What does this look like in practice? For example, we wanted to make sure our assessors’ scores were consistent in a large-scale consultative sales assessment, so we decided to measure the interrater reliability of our assessors. First, we selected a candidate who had participated in the assessment, where they acted as if they were a member of a consultative sales team. This candidate’s performance served as the test case. Next, we provided twenty assessors with the data from the candidate’s experience in the same format that they would normally receive. Then, our assessors scored this candidate as if they were scoring a ‘live’ candidate. These scores were compiled and evaluated for interrater reliability.
In our test case, when assessors were asked to rate performance independently, we found a 95% agreement among assessors’ ratings, outperforming the published findings that range from 66% to 84%8, and 62% to 91%9. When we added our lead assessor strategy, we reached 100% agreement. These results demonstrate that our assessors scores are consistent and as a result validate our assessment as an effective evaluation tool. Running tests on your assessment team ensures that you have consistent and reliable data about your candidates, allowing you to dependably select the right people for the job.

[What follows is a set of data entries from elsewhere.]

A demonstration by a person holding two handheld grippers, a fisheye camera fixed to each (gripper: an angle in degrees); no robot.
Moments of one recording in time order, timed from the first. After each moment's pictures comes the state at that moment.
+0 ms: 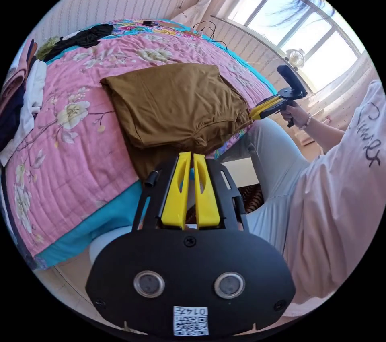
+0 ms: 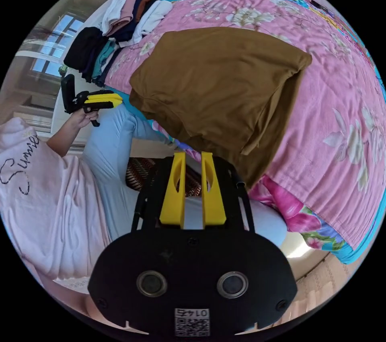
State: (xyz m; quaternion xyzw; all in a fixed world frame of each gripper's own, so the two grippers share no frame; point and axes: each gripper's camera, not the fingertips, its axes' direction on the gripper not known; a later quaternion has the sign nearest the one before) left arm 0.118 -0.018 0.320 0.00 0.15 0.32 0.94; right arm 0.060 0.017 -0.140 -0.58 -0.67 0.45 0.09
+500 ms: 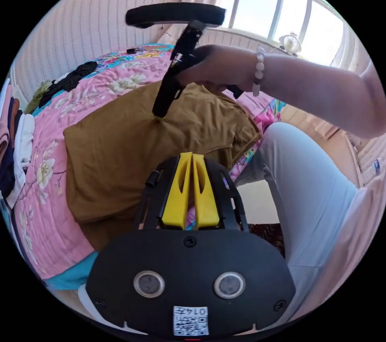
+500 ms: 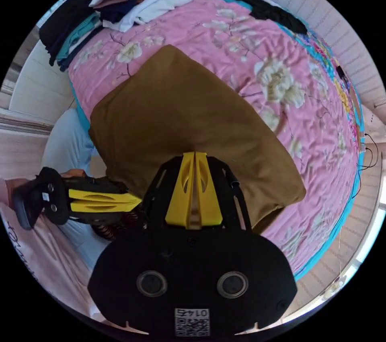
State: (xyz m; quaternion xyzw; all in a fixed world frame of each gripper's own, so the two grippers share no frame) left arm 0.263 0.038 0.404 0.06 0.06 0.38 0.92; right arm -0.108 -0.061 -0.034 -0.59 -0.73 0.27 0.22
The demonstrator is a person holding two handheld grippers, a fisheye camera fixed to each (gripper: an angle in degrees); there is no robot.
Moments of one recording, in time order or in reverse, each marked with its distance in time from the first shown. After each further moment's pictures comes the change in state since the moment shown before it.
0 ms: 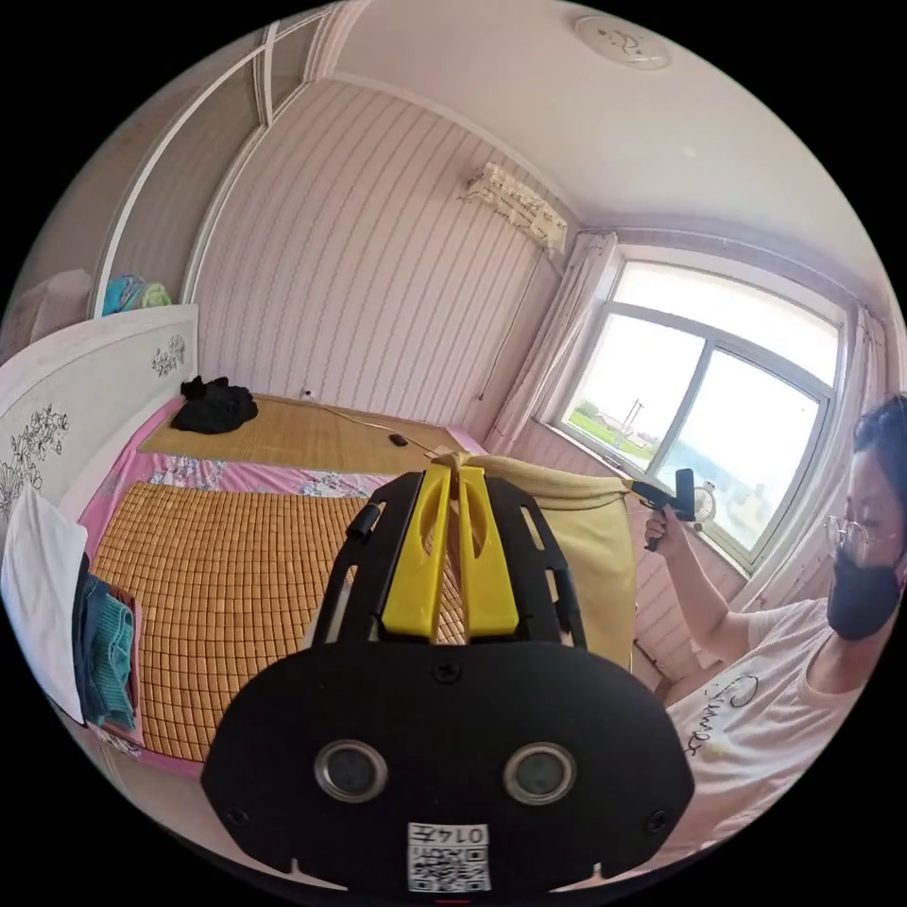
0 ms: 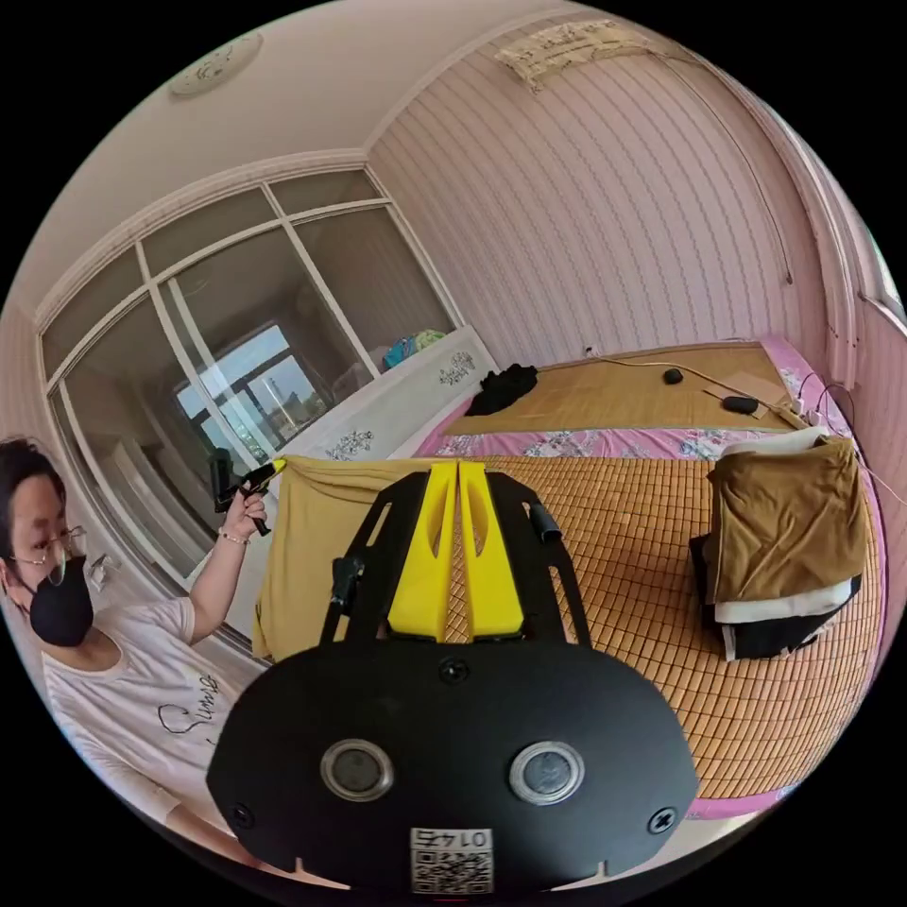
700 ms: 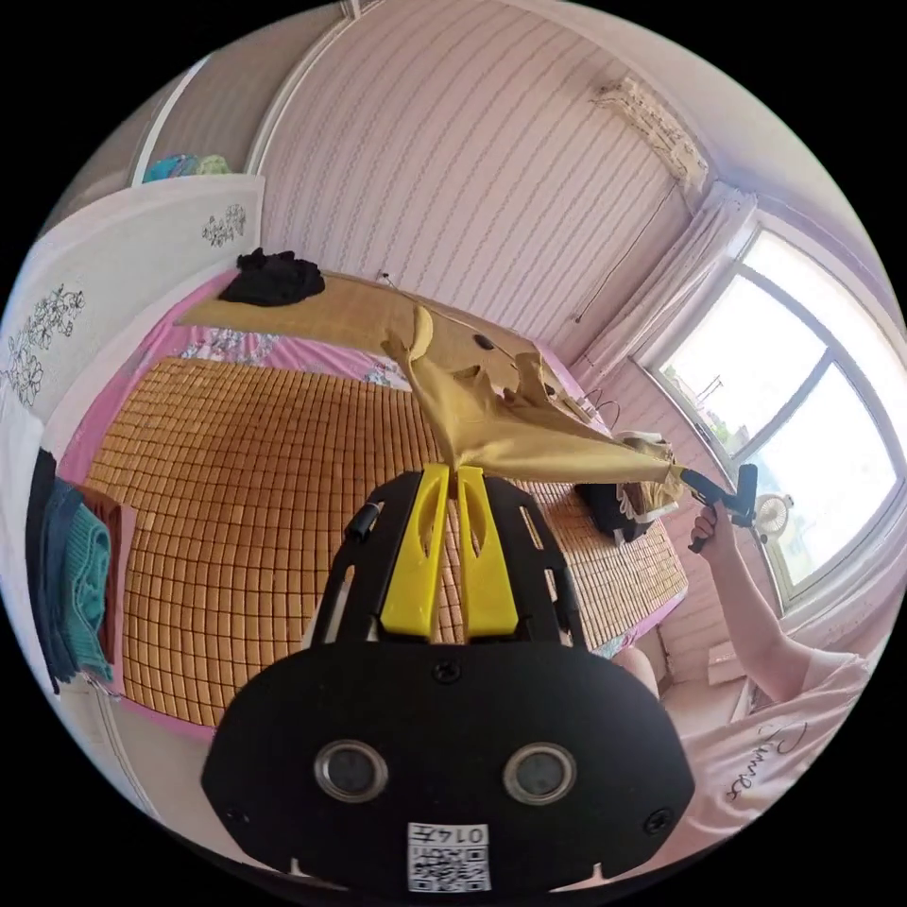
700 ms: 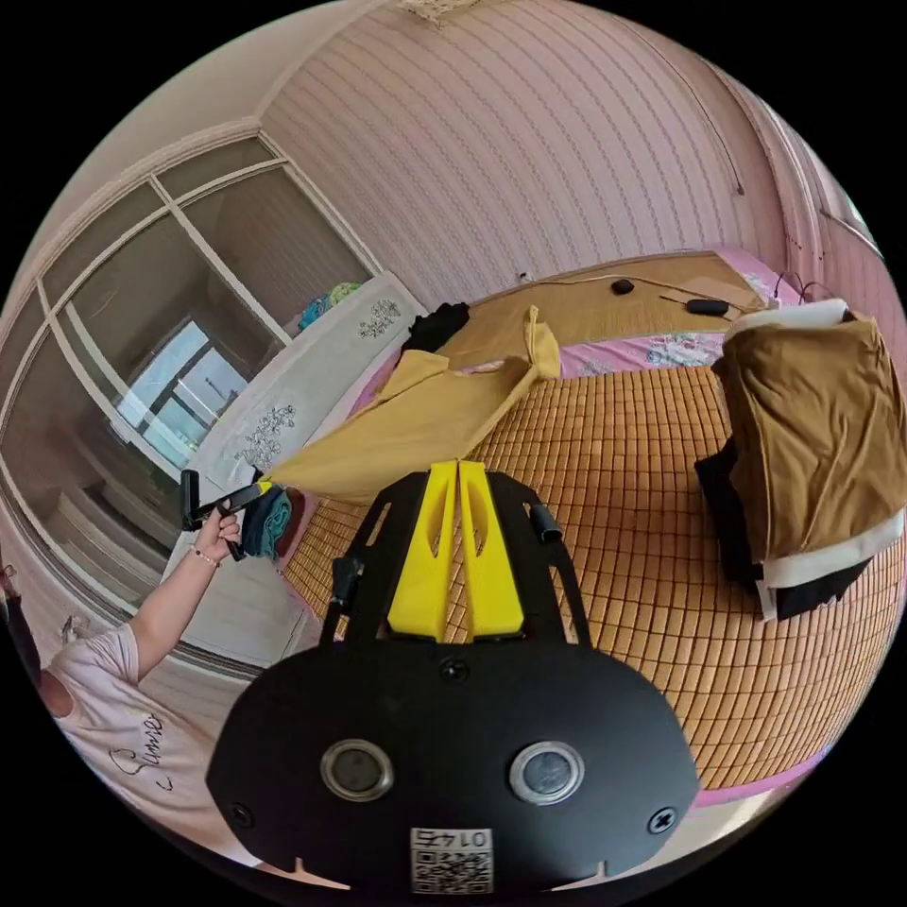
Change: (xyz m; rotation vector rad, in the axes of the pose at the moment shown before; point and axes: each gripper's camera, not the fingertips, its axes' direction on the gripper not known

Assessment Centers and the future
Reliable data from assessment centers is critical for hiring and promoting the best people, but assessments of the future hold even more promise. Historically, assessment centers have been held in person. However, in recent years, assessment centers have moved towards virtual delivery, for both ease of management and cost concerns.
Research shows that virtual assessment centers, in comparison to more traditional on-site assessment centers, are more valid and precise. Candidates feel less stressed online, they showcase their true self, and virtual assessment centers are more objective and accurate than face to face interviews which are plagued with biases, due to “like me” bias, gender and cultural biases, etc.10
Hiring the best people will always provide the best results. But as we look to the future, advancements in digital technology will only help with the ease, cost, and accuracy of getting there.